Elle reconnait les faits
Lors de son procès, la prévenue a reconnu les faits. Mais elle a évoqué des difficultés financières et une « tolérance » concernant ces pratiques car, selon elle, « de nombreux Monégasques font la même chose ». Nous y voilà… Appelée à témoigner, la représentante des Domaines a ainsi admis connaître plusieurs cas de sous-location. Quand bien même les plateformes communautaires prennent soin d’expliquer sur leurs sites toutes les règles que le loueur doit respecter.
« N’est-ce pas bizarre que vous déboursiez pour votre habitation moins de 600€ pour un mois et de l’autre côté vous encaissiez 1 400 € pour deux jours ? », s’est étonné le président du tribunal, Jérôme Fougeras-Lavergnolle. Vous auriez dû vous douter d’une interdiction certaine.

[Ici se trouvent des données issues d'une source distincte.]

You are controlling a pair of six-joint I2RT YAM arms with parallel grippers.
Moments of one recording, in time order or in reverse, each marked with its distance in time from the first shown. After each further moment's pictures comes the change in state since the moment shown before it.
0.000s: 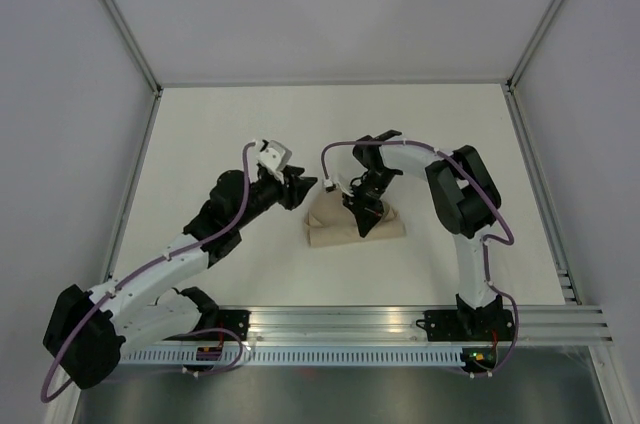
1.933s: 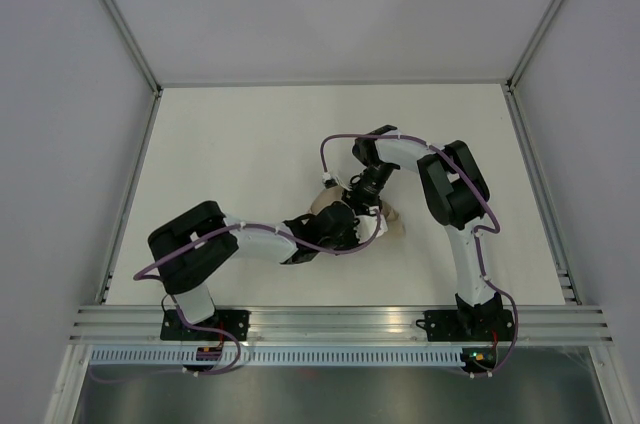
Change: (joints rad) left arm -0.418 0.737 0.176 -0.029 -0.206 0.474; right arm -0.023 0.127 0.138 -0.138 -0.033 0.065
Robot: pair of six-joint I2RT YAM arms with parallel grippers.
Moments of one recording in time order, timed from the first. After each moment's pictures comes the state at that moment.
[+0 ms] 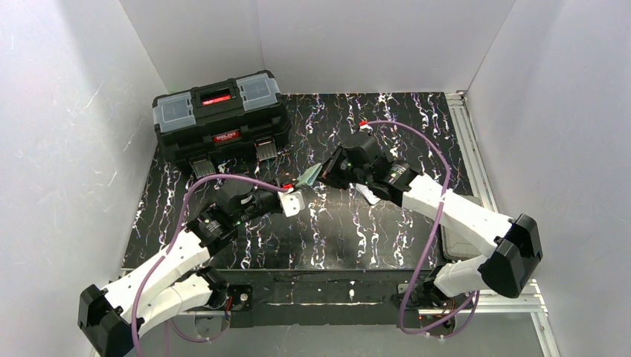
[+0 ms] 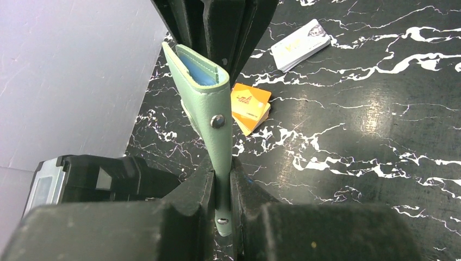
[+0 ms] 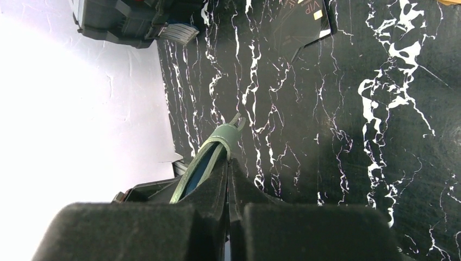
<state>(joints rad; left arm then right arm) -0.73 0.85 0.66 -0.08 0.28 0.76 0.86 1.37 1.19 -0.39 0.00 1.20</state>
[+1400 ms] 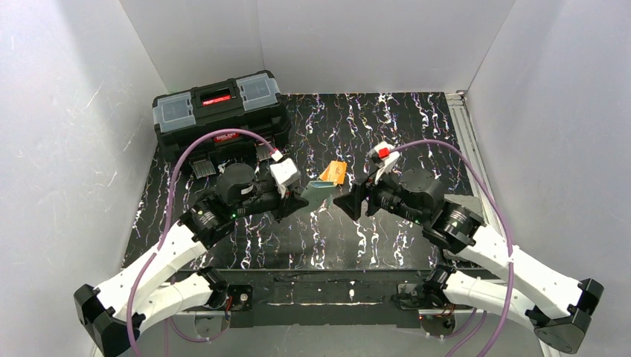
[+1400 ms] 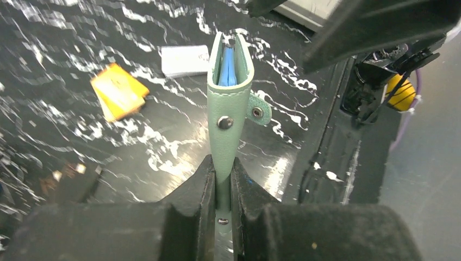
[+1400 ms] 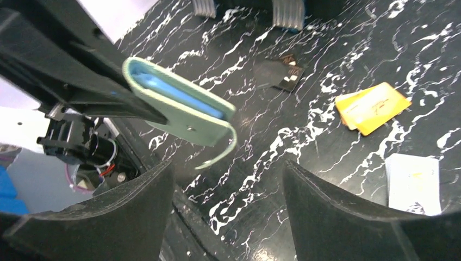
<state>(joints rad) -0.75 0.87 0.87 -0.33 0.41 0.10 0.92 0.82 0.87 -0.29 -0.03 0.33</state>
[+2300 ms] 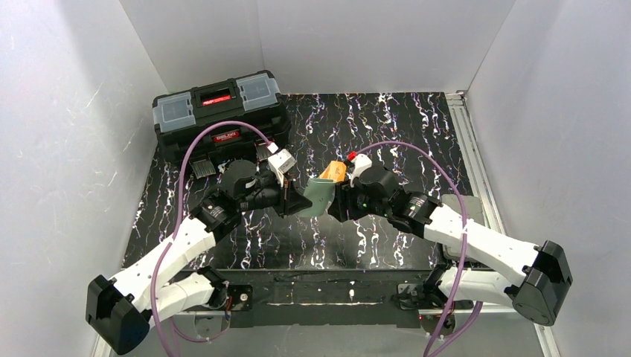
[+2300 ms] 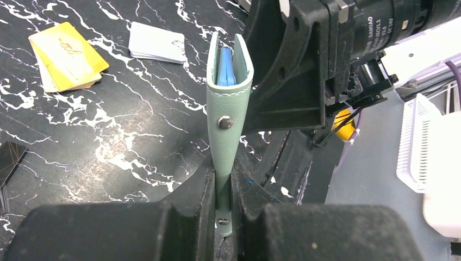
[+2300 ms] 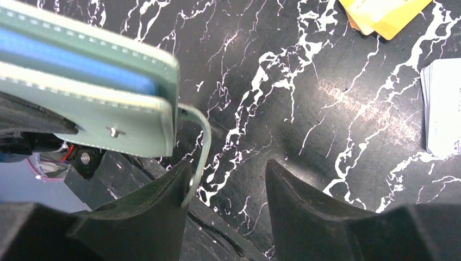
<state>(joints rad) -0.64 0.96 0.76 -0.17 0.54 -0.25 0.92 1.11 0.85 -0.37 -0.01 0.48</state>
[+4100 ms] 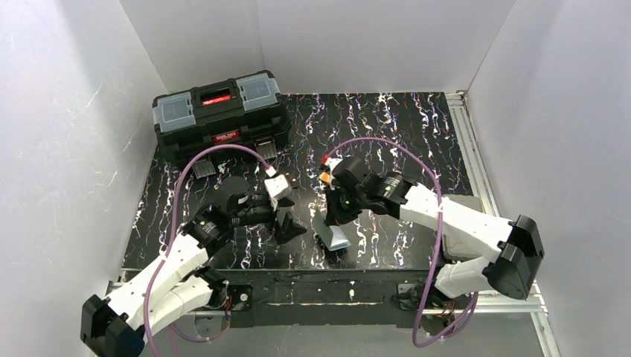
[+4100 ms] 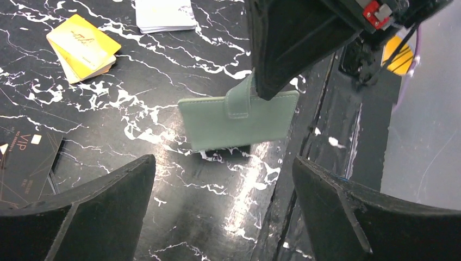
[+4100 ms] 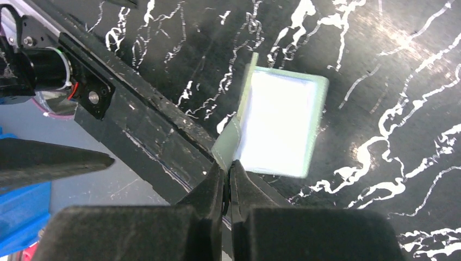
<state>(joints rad) -0.61 0.83 0.61 -0.22 0.58 0.05 0.97 1.33 1.13 -0.71 -0.14 0.49</state>
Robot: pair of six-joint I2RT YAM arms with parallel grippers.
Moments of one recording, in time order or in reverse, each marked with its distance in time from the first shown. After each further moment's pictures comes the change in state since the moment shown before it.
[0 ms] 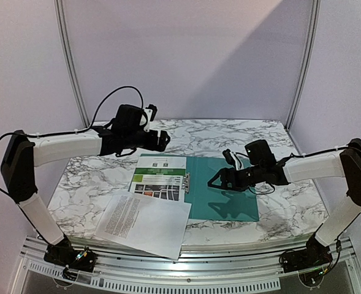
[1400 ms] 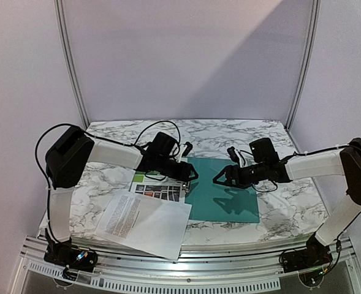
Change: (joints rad) left arm -0.099 0.422 0.118 0.079 0.423 -0.109; right arm -0.059 0.003 0.000 -0.001 -0.018 -0.033
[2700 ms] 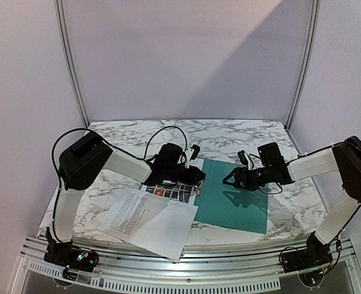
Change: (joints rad) left arm -0.066 0.131 -0.047 0.387 -0.025 -0.053; right arm -0.120 0.055 -0.068 0.070 -0.004 -0.019
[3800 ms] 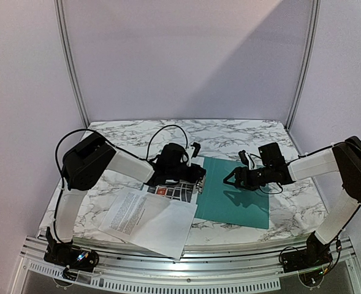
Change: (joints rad) left arm 0.000 0.037 0.031 0.033 -0.086 -0.009; right arm -0.009 0.000 -0.004 0.006 0.000 0.000
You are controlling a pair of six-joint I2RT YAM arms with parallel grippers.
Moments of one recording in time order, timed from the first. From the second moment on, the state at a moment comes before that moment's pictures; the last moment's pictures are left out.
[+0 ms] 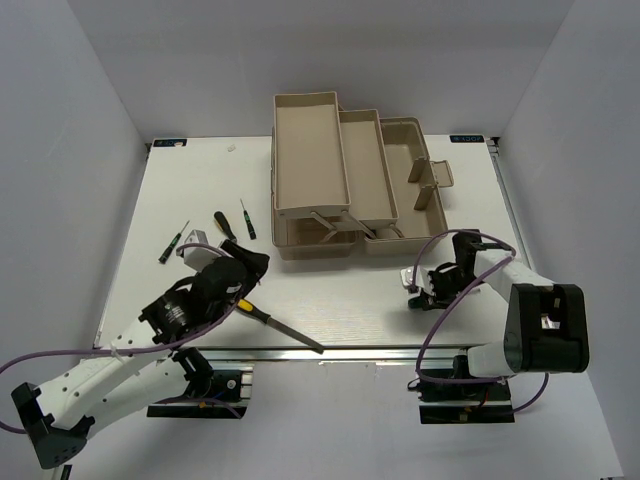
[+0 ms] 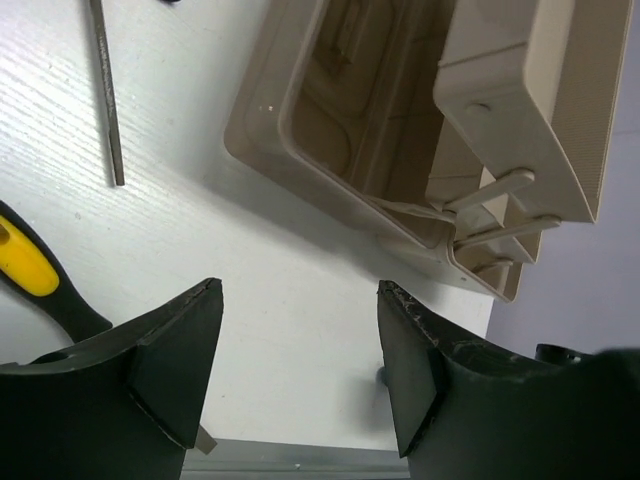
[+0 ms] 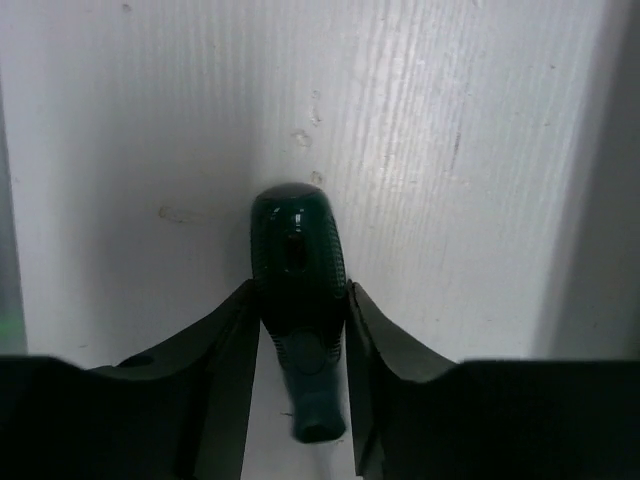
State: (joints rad) left arm -0.86 0.72 0.73 -0.63 -0.61 -1.32; right arm 0.03 1.39 0.66 -0.83 -0.61 -1.73
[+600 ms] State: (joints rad) left arm -0.84 0.75 0.60 -0.72 -0.63 -1.75; right arm 0.07 1.30 1.17 -0.75 -0.95 -0.97
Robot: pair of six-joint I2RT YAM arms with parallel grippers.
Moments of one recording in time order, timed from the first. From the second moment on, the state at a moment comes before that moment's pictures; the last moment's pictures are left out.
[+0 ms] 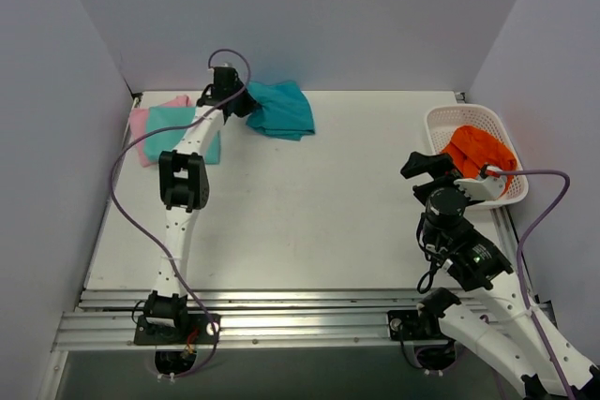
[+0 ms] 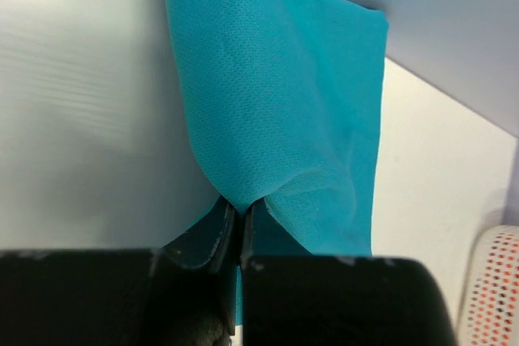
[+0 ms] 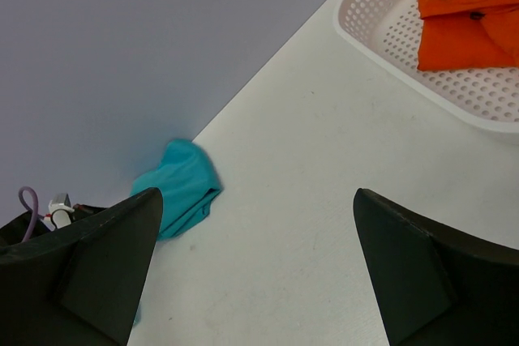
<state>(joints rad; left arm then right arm) -0.21 2.69 2.50 -0.41 0.16 -0.79 0.55 0.64 0.71 -0.29 0.85 0.89</state>
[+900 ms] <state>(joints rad) 0.06 2.53 2.64 -0.87 0.24 -0.46 0.54 0.67 0.68 -0.18 0.67 0.89</state>
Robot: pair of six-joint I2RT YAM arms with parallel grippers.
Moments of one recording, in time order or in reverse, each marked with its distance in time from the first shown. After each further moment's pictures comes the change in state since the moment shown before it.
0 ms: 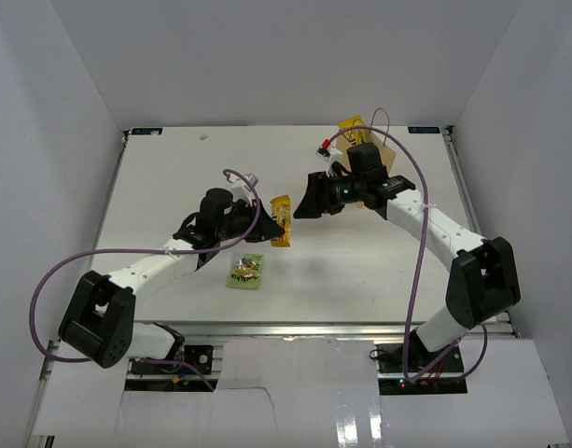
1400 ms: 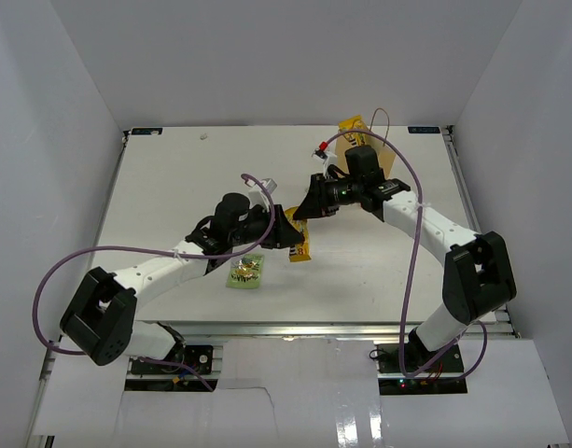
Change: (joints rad) left arm -0.153 0.020 0.026 0.040 -0.042 -0.053; right arm 0.010 0.035 -0.031 0.124 -0.089 0.095
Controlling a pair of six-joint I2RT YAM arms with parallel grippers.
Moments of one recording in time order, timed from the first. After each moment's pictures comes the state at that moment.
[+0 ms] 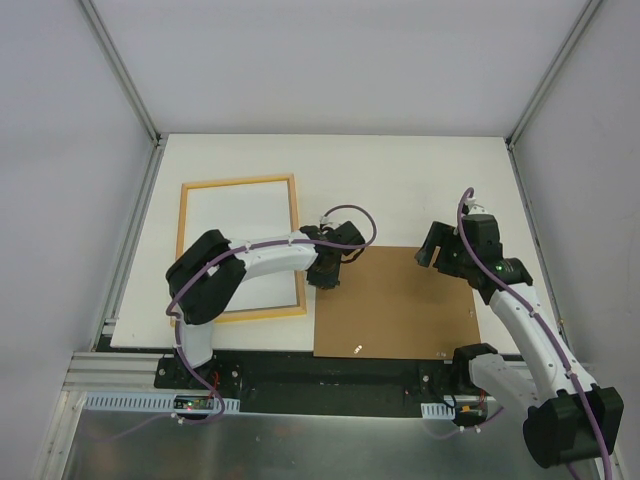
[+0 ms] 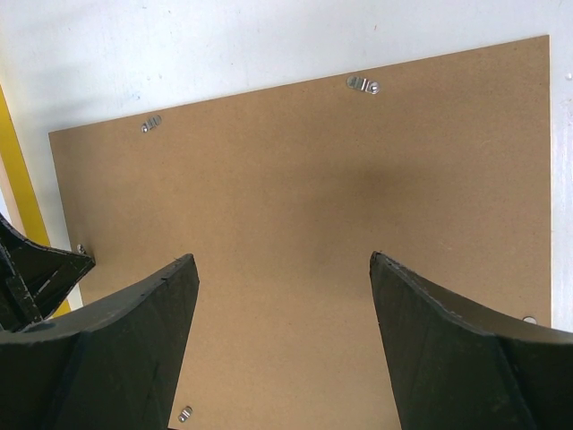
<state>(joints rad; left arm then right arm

D’autant plus que la clause de sous-location est bien mentionnée dans le contrat de bail que vous avez signé ! »
Décision le 22 janvier
« Cette personne se fait de l’argent sur le dos de l’État qui met à disposition des nationaux des appartements à des prix défiant toute concurrence, a renchéri le premier substitut Cyrielle Colle. Si Madame n’avait pas les moyens de se maintenir dans les lieux, elle aurait dû demander un échange avec un loyer plus bas. De plus, les aides financières ne manquent pas. Je requiers quatre mois d’emprisonnement assortis du sursis. »
L’avocat de la défense, de son côté, fait remarquer que rien dans le Code civil ne réprime la sous-location. Il réclame la relaxe. L’État monégasque, partie civile à l’audience, demande un euro symbolique. L’affaire a été mise en délibéré. Le tribunal rendra sa décision le 22 janvier. En attendant, l’Hôtellerie monégasque rêve d’un jugement qu’elle souhaite exemplaire – et, donc, espère-t-elle, dissuasif.